_Data records_:
■ ■ ■

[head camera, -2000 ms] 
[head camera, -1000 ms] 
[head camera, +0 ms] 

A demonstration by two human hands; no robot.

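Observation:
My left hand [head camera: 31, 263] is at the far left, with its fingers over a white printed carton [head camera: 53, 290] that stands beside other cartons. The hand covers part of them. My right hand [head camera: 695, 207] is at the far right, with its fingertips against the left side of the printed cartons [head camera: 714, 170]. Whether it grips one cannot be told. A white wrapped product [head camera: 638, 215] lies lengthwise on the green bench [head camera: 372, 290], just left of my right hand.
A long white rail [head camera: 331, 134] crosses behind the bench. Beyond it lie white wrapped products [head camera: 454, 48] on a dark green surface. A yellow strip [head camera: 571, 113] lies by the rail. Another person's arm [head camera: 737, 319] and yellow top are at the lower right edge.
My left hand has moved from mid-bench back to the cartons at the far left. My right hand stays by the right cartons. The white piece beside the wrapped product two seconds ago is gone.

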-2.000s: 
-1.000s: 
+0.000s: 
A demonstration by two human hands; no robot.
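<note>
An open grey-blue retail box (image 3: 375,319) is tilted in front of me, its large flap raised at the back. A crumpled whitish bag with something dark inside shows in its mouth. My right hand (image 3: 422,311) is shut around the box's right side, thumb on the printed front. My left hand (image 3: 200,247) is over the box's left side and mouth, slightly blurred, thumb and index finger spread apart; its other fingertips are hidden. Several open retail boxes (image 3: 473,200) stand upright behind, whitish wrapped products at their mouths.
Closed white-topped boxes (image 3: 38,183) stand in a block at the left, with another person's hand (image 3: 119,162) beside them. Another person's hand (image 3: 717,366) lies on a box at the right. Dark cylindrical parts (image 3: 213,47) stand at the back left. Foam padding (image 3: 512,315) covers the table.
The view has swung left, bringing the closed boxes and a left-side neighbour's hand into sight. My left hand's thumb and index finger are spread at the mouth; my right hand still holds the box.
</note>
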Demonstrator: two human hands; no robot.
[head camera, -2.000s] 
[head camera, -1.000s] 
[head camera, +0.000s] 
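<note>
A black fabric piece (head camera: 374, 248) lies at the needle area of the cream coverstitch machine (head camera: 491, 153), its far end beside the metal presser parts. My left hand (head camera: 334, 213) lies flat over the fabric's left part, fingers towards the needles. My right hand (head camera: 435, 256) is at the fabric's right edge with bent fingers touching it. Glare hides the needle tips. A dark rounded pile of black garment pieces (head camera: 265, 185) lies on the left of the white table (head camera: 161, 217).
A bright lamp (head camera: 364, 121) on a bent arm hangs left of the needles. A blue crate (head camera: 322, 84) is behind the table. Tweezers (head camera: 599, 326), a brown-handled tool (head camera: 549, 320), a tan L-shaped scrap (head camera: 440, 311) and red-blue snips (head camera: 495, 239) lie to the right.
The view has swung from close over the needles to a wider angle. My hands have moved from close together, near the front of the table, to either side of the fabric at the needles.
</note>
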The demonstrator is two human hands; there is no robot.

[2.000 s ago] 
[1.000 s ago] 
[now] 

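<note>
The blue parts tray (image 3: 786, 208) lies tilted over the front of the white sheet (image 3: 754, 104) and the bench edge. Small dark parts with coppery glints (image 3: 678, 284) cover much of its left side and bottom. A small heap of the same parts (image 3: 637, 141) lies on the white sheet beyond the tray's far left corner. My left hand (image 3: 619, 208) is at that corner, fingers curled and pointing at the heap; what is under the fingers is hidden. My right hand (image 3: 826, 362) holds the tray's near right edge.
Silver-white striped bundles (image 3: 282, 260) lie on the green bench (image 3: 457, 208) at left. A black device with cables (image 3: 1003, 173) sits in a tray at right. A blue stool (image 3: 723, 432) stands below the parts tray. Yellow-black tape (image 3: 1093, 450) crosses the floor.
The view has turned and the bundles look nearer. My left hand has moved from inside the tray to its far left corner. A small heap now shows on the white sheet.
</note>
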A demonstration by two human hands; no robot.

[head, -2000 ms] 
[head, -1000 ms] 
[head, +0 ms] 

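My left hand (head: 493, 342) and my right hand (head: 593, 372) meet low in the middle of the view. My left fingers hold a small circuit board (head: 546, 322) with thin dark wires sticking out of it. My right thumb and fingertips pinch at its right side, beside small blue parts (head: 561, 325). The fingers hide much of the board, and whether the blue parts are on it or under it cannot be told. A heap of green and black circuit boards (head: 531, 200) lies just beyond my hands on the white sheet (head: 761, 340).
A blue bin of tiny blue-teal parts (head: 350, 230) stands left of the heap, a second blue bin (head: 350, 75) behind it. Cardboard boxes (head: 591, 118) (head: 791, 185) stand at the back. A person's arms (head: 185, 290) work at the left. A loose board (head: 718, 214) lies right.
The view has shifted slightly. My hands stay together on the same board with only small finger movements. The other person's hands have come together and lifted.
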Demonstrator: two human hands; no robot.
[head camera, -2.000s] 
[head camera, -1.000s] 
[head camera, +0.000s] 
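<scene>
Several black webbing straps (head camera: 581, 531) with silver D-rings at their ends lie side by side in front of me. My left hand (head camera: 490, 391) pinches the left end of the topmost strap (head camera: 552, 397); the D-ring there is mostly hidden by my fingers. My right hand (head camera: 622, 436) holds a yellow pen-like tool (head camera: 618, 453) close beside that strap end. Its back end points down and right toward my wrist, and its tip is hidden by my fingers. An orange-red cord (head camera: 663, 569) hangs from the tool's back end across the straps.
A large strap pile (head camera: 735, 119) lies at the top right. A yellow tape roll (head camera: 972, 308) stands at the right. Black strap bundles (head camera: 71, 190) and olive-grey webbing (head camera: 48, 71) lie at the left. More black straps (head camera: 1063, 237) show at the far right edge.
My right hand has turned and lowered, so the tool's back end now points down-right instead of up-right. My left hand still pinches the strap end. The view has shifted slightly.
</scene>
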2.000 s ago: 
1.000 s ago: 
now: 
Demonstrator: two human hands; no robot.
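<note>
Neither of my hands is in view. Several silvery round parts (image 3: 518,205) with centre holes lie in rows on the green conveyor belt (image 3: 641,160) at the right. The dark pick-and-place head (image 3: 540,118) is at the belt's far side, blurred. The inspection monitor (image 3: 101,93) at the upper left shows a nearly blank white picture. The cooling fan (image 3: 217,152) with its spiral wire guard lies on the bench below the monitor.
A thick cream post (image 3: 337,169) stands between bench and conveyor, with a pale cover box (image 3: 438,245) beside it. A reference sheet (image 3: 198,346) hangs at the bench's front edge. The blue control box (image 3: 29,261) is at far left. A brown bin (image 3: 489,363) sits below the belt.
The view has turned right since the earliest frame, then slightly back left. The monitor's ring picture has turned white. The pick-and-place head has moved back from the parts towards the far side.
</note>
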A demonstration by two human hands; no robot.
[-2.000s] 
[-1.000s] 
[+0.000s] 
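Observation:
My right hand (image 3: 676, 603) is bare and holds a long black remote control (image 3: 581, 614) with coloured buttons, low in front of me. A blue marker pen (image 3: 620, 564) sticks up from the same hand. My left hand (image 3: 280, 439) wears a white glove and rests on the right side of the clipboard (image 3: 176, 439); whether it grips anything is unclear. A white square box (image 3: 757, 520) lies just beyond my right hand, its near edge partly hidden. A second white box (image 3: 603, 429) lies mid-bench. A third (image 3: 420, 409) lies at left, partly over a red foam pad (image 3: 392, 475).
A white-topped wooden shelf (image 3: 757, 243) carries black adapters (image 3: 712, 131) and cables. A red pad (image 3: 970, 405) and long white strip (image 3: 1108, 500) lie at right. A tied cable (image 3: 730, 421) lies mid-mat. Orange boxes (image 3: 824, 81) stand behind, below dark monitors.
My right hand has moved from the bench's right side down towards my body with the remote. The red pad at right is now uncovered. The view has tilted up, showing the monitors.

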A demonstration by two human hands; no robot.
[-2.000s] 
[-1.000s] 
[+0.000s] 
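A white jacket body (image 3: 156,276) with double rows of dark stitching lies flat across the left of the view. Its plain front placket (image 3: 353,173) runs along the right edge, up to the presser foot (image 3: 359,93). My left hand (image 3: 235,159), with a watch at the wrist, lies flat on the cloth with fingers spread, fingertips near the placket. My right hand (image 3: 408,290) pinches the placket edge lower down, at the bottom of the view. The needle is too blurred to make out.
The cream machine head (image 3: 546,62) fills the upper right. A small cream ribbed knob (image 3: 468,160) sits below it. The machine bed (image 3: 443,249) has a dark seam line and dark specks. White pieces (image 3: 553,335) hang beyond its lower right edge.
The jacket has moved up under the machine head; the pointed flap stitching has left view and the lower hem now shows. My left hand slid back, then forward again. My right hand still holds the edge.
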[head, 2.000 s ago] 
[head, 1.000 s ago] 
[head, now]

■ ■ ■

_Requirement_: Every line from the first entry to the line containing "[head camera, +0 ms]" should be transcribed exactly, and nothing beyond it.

_Reply_:
[head camera, -2000 ms] 
[head camera, -1000 ms] 
[head camera, +0 ms] 

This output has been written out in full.